In these unhappy times, a look at a happy moment in Lovecraft’s life. Here are some views of the church chosen for Lovecraft’s wedding on the 3rd March 1924.

As Lovecraft had it…

St. Paul’s Chapel, Broadway and Vesey Streets, built in 1766, and like the Providence 1st Baptist design’d after St. Martin’s-in-the-Fields! [in London] GOD SAVE THE KING!

Neither Lovecraft or Sonia were religious, of course, but in those days a proper olde church it had to be — for a Lovecraft wedding. He appears to have chosen the place not simply for tradition, but also for its Colonial British architecture and family connections. It not only fitted…

most strongly Old Theobald’s traditional and mythological background

… but also echoed (in name only) the St. Paul’s church in Boston where his parents had married.

The cards and photos in this post are a little un-seasonal. March 1924 was famously very dry in New York, with very little early spring rain or snow, and the east coast down to Cheasapeake Bay was “warmer than normal” (Climatological Data for the United States by Sections, March 1924). Despite this and the city’s urban heat-island effect, early in March there would not have been the sort of spring/summer verdancy seen in these churchyard pictures. We might instead imagine a few hints of the very earliest new leaves on the trees, a sparse first flush of new grass after winter, and perhaps a few early un-opened daffodils.

We beat it to the Brooklyn borough hall, and got the [marriage licence] papers with all the coolness and savoir faire of old campaigners [… then ] Eager to put Colonial architecture to all of its possible uses … on Monday, March the Third, [I] seized by the hair of the head the President of the United — S. H. G. — and dragged her to Saint Paul’s Chapel, … where after considerable assorted genuflection, and with the aid of the honest curate, Father George Benson Cox, and of two less betitled ecclesiastical hangers-on [i.e. witnesses], I succeeded in affixing to her series of patronymics the not unpretentious one of Lovecraft.

Here we see the altar, albeit some decades later in time.

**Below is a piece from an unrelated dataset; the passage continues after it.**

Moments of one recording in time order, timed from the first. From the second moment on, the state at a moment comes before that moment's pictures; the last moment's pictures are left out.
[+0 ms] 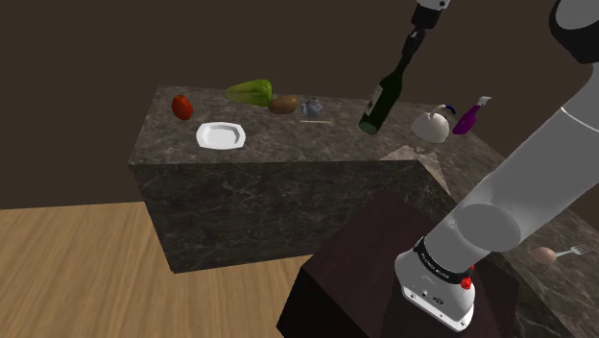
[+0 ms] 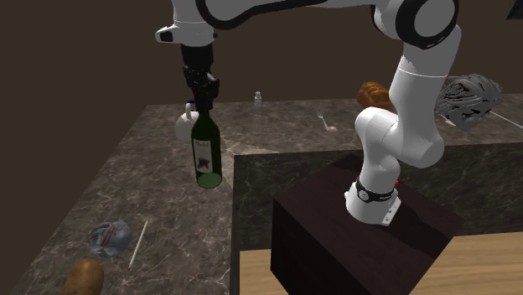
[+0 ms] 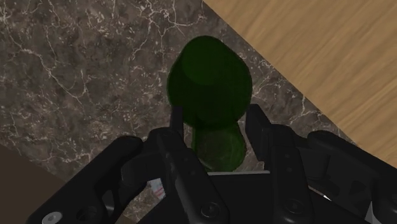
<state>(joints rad) -0.12 -0.03 -0.55 -1.72 -0.05 1.74 -0.81</state>
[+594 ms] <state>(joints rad) -0.18 -0.28 -0.59 -1.94 -0.19 1.75 -0.88</state>
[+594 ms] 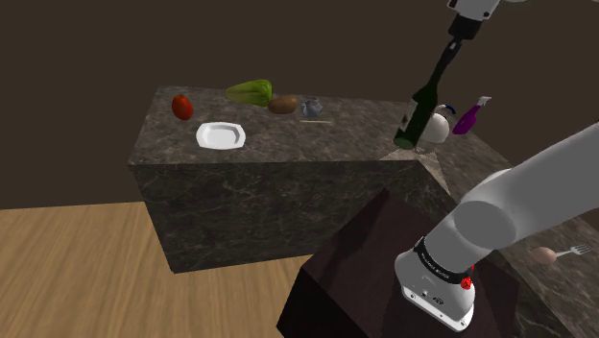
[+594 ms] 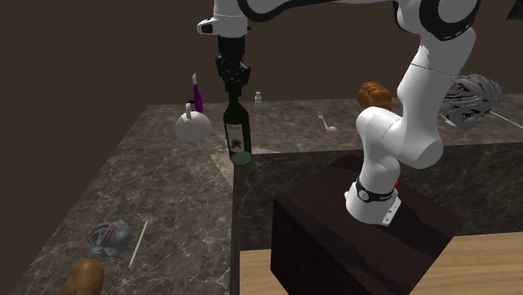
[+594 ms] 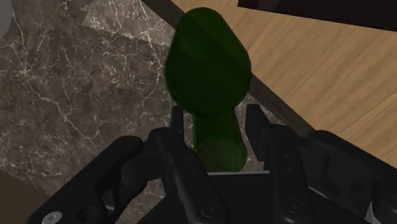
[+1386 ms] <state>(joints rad) -0.32 -0.53 -0.67 -2.09 -0.35 1.70 -1.04</state>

There were no friends or relations present…

Having brought no retinue of our own, we avail’d ourselves of the ecclesiastical force for purposes of witnessing — a force represented in this performance by one Joseph Gorman and one Joseph G. Armstrong, who I’ll bet is the old boy’s grandson although I didn’t ask him. With actors thus arrang’ d, the show went off without a hitch. Outside, the antient burying ground and the graceful Wren [designed] steeple; within, the glittering cross and traditional vestments of the priest — colourful legacies of OLD ENGLAND’S gentle legendry and ceremonial expression. The full service was read; and in the aesthetically histrionick spirit of one to whom elder custom, however intellectually empty, is sacred, I went through the various motions with a stately assurance which had the stamp of antiquarian appreciation if not of pious sanctity. Your Grandma, needless to say, did the same — and with an additional grace.

Of course, Lovecraftians now think of it as ‘a doomed marriage’. But perhaps it was not necessarily so. Had Sonia’s ill-advised independent NYC hat-shop been a success (and with the push of ‘the roaring 1920s’ economy behind it), and had her health then not have failed so badly, things might have turned out differently.